Transcribe only part of the material below: the lines from the one containing "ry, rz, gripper" through the one containing "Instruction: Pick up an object", inclusive, exactly as written.

:: Data under study ::

# # # #

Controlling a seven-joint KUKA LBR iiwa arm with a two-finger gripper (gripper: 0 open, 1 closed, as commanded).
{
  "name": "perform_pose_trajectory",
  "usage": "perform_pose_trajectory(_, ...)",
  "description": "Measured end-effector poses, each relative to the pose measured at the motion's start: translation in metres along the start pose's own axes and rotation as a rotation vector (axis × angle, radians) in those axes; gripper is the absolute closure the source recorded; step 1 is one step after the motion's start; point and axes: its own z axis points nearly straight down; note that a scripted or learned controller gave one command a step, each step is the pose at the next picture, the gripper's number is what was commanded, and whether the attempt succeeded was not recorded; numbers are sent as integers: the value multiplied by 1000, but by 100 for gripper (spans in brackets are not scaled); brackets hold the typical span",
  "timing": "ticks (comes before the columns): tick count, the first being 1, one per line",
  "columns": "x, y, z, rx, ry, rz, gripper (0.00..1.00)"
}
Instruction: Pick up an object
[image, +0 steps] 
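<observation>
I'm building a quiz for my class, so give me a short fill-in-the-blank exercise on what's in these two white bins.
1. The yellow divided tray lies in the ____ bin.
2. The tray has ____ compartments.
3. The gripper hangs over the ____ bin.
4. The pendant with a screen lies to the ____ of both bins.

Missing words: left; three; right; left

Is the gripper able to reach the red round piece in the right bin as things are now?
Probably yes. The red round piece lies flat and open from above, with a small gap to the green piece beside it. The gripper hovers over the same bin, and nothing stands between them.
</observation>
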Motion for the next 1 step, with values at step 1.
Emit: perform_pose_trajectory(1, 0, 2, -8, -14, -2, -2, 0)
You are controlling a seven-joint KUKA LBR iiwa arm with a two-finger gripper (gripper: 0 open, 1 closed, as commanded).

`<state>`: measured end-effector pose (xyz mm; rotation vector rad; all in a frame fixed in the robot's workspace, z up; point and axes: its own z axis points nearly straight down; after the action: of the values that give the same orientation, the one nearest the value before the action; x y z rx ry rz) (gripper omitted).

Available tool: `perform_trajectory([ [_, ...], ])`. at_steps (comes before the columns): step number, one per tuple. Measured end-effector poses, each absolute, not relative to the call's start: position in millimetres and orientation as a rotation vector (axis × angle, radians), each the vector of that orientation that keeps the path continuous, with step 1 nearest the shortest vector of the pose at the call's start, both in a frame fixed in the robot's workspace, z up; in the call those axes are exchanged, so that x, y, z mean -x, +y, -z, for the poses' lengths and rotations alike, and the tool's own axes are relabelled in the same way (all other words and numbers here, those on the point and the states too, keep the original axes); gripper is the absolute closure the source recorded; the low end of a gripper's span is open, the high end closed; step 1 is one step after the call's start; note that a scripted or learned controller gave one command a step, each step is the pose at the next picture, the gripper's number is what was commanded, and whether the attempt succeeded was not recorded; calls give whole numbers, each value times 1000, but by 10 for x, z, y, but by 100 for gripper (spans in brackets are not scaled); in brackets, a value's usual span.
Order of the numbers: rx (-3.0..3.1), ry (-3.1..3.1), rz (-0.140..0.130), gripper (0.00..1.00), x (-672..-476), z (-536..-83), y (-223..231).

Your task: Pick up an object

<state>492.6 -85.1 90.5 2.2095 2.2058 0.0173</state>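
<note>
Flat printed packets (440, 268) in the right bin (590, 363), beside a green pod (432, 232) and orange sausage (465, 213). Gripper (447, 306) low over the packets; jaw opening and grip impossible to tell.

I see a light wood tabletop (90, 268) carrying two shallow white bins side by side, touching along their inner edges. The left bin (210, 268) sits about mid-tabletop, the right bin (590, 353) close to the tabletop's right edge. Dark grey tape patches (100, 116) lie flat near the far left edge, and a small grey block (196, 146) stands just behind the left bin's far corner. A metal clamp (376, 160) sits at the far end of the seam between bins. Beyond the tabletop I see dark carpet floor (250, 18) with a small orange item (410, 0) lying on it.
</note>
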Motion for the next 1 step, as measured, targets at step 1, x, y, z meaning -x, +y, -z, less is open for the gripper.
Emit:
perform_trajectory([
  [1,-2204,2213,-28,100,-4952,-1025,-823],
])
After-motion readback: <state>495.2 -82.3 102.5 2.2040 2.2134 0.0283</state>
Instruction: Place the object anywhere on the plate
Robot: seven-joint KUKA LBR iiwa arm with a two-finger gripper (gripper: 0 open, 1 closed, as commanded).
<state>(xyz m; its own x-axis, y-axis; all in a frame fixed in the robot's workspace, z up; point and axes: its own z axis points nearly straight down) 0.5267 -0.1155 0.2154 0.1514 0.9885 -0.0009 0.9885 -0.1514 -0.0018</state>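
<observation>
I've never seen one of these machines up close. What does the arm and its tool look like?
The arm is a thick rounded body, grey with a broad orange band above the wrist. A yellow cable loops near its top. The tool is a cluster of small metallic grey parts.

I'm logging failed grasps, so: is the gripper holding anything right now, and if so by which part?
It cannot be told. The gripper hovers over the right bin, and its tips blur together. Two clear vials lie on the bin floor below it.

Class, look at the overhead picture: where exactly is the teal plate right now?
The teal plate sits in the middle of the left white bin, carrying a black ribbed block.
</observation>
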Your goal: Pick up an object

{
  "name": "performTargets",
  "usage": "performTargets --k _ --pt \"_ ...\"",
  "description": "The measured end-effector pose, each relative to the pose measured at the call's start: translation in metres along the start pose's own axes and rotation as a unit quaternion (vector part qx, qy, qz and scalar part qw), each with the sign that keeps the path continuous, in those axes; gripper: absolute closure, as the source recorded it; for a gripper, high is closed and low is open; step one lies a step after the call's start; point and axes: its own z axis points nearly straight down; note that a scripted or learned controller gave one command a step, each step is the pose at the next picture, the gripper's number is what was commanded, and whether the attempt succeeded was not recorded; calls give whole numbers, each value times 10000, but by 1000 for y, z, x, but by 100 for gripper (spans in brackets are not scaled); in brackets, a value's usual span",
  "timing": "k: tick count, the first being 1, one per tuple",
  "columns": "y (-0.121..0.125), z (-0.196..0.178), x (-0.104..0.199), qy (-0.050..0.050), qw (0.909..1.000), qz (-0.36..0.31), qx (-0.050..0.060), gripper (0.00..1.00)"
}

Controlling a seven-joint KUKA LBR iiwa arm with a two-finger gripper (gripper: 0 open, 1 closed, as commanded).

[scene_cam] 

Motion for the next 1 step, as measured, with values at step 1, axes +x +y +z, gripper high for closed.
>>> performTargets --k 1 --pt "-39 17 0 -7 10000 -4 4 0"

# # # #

:: Output of the exercise ::
  "columns": "x, y, z, rx, ry, rz, gripper (0.00..1.00)"
}
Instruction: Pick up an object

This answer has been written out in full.